TASK GOAL →
Give back every entry, exactly as written.

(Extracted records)
>>>>
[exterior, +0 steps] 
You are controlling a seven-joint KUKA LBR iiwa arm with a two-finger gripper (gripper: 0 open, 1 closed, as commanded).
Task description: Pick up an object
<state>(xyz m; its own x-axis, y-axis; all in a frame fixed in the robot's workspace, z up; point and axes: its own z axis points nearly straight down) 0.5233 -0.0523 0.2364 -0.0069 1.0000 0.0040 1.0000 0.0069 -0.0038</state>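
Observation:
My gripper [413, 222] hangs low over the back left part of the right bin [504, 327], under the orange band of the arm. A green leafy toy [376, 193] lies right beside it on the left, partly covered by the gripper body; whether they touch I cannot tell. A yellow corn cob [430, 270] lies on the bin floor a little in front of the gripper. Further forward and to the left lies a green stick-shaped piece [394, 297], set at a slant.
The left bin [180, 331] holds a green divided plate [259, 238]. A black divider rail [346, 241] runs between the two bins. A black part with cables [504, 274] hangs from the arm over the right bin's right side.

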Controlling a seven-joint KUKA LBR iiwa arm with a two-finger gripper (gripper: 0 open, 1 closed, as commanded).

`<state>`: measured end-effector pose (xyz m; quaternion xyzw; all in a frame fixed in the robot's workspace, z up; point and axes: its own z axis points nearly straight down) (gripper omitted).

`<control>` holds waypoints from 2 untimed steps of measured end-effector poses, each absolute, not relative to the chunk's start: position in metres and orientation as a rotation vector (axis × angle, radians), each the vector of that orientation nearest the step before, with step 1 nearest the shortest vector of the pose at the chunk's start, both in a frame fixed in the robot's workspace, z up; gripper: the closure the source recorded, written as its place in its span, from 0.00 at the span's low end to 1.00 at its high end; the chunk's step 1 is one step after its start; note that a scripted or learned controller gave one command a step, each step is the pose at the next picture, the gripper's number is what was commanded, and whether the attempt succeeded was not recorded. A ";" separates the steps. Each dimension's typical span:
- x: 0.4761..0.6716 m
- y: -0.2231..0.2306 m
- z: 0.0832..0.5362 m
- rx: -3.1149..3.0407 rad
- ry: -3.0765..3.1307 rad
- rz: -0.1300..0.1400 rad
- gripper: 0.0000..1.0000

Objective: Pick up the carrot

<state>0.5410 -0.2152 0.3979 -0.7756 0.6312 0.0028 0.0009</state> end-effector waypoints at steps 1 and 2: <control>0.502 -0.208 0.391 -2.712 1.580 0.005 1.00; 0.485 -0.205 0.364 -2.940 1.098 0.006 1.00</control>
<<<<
WRITTEN SOLUTION →
[exterior, +0 steps] 
You are controlling a seven-joint KUKA LBR iiwa arm with a two-finger gripper (gripper: 0 open, 1 closed, as commanded).
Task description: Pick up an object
<state>(xyz m; its own x-axis, y-axis; all in a frame fixed in the robot's workspace, z up; point and axes: its own z axis points nearly straight down) 0.5233 -0.0523 0.2364 -0.0069 1.0000 0.0040 1.0000 0.0069 -0.0038</state>
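Observation:
My gripper [413, 222] hangs low over the back left part of the right bin [504, 327], under the orange band of the arm. A green leafy toy [376, 193] lies right beside it on the left, partly covered by the gripper body; whether they touch I cannot tell. A yellow corn cob [430, 270] lies on the bin floor a little in front of the gripper. Further forward and to the left lies a green stick-shaped piece [394, 297], set at a slant.
The left bin [180, 331] holds a green divided plate [259, 238]. A black divider rail [346, 241] runs between the two bins. A black part with cables [504, 274] hangs from the arm over the right bin's right side.
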
Controlling a seven-joint KUKA LBR iiwa arm with a two-finger gripper (gripper: 0 open, 1 closed, as commanded).

`<state>`: measured end-effector pose (xyz m; quaternion xyzw; all in a frame fixed in the robot's workspace, z up; point and axes: its own z axis points nearly straight down) (gripper omitted).

`<control>` holds waypoints from 2 untimed steps of measured end-effector poses, each absolute, not relative to the chunk's start: position in metres and orientation as a rotation vector (axis × angle, radians), each the vector of that orientation nearest the step before, with step 1 nearest the shortest vector of the pose at the chunk's start, both in a frame fixed in the robot's workspace, z up; gripper: the closure the source recorded, written as its place in its span, from 0.00 at the span's low end to 1.00 at its high end; the chunk's step 1 is one step after its start; note that a scripted or learned controller gave one command a step, each step is the pose at the next picture, the gripper's number is what was commanded, and whether the attempt succeeded was not recorded. A ";" separates the steps. Each dimension's typical span:
- x: 0.4761..0.6716 m
- y: -0.2231..0.2306 m
- z: 0.0832..0.5362 m
- rx: -3.1149..3.0407 rad
- ry: -3.0765..3.1307 rad
- rz: -0.1300..0.1400 rad
- gripper: 0.0000..1.0000

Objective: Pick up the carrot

<state>0.5410 -0.2152 0.3979 -0.7756 0.6312 0.0028 0.0009</state> end-effector waypoints at steps 1 and 2: <control>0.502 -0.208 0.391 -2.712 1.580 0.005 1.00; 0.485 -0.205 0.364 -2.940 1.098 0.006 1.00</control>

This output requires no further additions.